## Task material
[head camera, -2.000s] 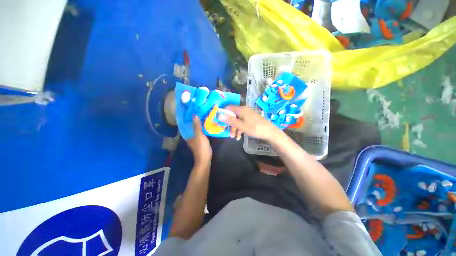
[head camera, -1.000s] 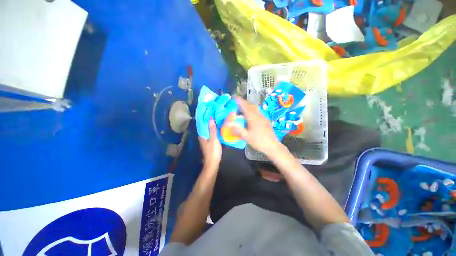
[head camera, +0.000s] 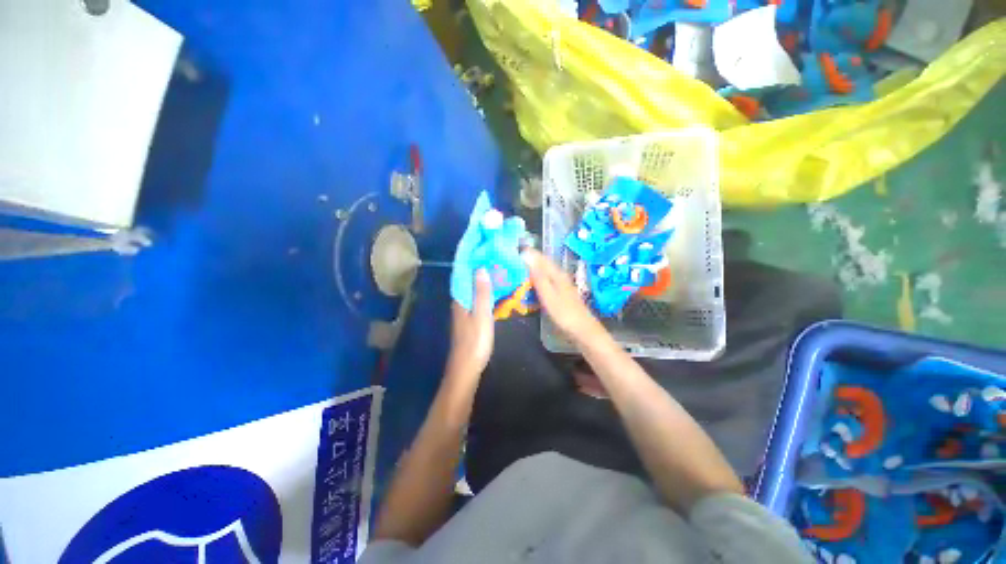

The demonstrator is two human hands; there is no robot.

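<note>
A blue toy piece (head camera: pixel 493 259) with white puffs and an orange arc is held between my two bare hands, in front of the machine. My left hand (head camera: pixel 474 320) grips its lower left side. My right hand (head camera: pixel 555 295) grips its right side. The thin metal filling nozzle (head camera: pixel 435 264) runs from the pale round nozzle base (head camera: pixel 394 261) to the left edge of the piece; whether its tip is inside is hidden. The white basket (head camera: pixel 697 320) beside my right hand holds a few blue and orange pieces (head camera: pixel 624 226).
The blue stuffing machine (head camera: pixel 276 132) fills the left, with a white metal box (head camera: pixel 83 110) and a safety sign (head camera: pixel 276 474). A yellow bag (head camera: pixel 816 165) with a heap of pieces lies at the upper right. A blue crate (head camera: pixel 789 413) full of pieces stands at the lower right.
The piece has moved right from the nozzle base, and more of the thin tube now shows. Both hands moved with it and still hold it; the piece looks more bunched.
</note>
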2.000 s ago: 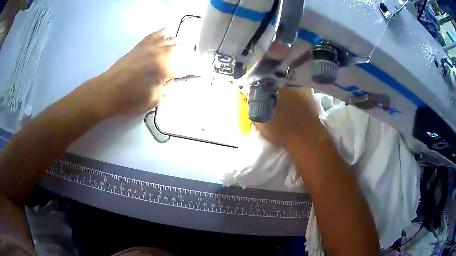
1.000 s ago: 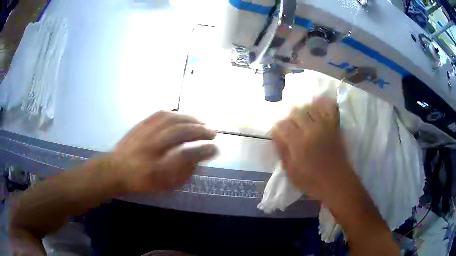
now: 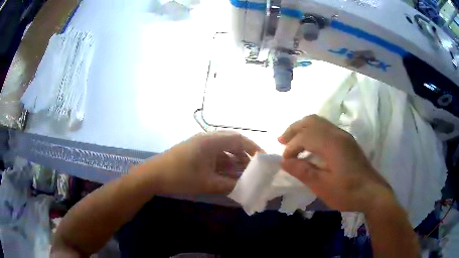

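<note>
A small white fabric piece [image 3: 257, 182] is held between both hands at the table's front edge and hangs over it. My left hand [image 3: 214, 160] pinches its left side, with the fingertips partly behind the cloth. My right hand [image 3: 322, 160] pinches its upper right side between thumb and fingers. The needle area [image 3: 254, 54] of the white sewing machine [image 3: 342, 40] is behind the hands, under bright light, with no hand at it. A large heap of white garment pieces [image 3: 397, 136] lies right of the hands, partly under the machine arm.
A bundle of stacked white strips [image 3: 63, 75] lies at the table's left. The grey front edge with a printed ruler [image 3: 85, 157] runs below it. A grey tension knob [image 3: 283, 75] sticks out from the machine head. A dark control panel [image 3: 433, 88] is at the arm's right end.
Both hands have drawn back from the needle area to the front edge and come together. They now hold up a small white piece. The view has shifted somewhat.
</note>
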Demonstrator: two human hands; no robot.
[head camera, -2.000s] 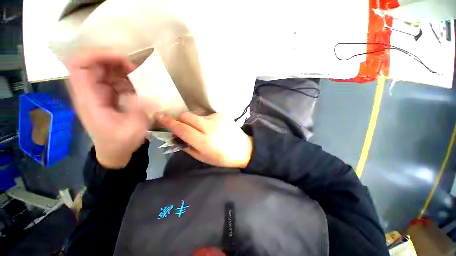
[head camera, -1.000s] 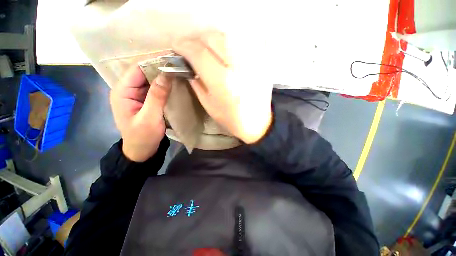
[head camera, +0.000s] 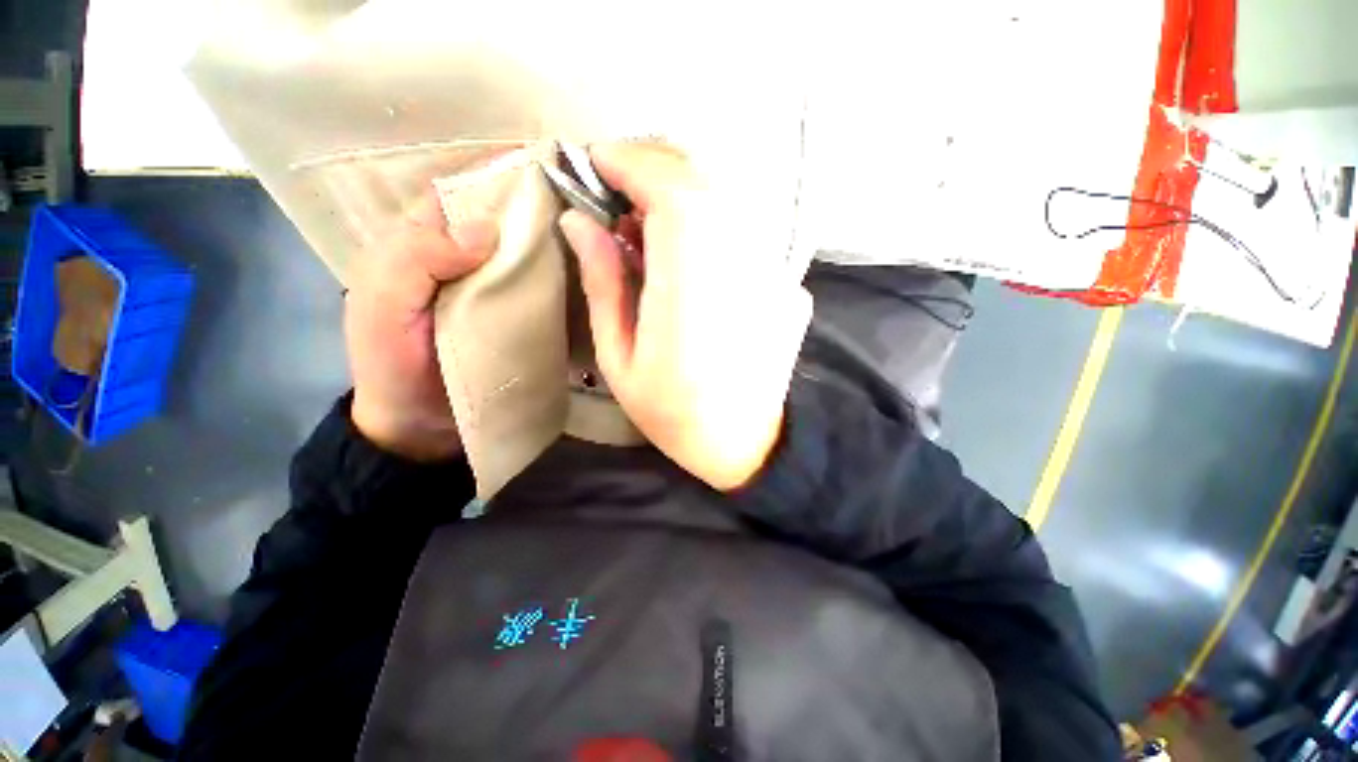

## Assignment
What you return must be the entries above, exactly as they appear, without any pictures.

## Result for this task
[head camera, -2.000s] 
[head camera, -1.000s] 
[head camera, +0.000s] 

The demonstrator is two human hands; there is no robot.

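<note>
A blue toy piece (head camera: pixel 493 259) with white puffs and an orange arc is held between my two bare hands, in front of the machine. My left hand (head camera: pixel 474 320) grips its lower left side. My right hand (head camera: pixel 555 295) grips its right side. The thin metal filling nozzle (head camera: pixel 435 264) runs from the pale round nozzle base (head camera: pixel 394 261) to the left edge of the piece; whether its tip is inside is hidden. The white basket (head camera: pixel 697 320) beside my right hand holds a few blue and orange pieces (head camera: pixel 624 226).
The blue stuffing machine (head camera: pixel 276 132) fills the left, with a white metal box (head camera: pixel 83 110) and a safety sign (head camera: pixel 276 474). A yellow bag (head camera: pixel 816 165) with a heap of pieces lies at the upper right. A blue crate (head camera: pixel 789 413) full of pieces stands at the lower right.
The piece has moved right from the nozzle base, and more of the thin tube now shows. Both hands moved with it and still hold it; the piece looks more bunched.
</note>
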2.000 s ago: 
1.000 s ago: 
now: 

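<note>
A small white fabric piece [image 3: 257, 182] is held between both hands at the table's front edge and hangs over it. My left hand [image 3: 214, 160] pinches its left side, with the fingertips partly behind the cloth. My right hand [image 3: 322, 160] pinches its upper right side between thumb and fingers. The needle area [image 3: 254, 54] of the white sewing machine [image 3: 342, 40] is behind the hands, under bright light, with no hand at it. A large heap of white garment pieces [image 3: 397, 136] lies right of the hands, partly under the machine arm.
A bundle of stacked white strips [image 3: 63, 75] lies at the table's left. The grey front edge with a printed ruler [image 3: 85, 157] runs below it. A grey tension knob [image 3: 283, 75] sticks out from the machine head. A dark control panel [image 3: 433, 88] is at the arm's right end.
Both hands have drawn back from the needle area to the front edge and come together. They now hold up a small white piece. The view has shifted somewhat.
</note>
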Demonstrator: two human hands; no robot.
[head camera, -2.000s] 
[head camera, -1.000s] 
[head camera, +0.000s] 

The full answer has been given.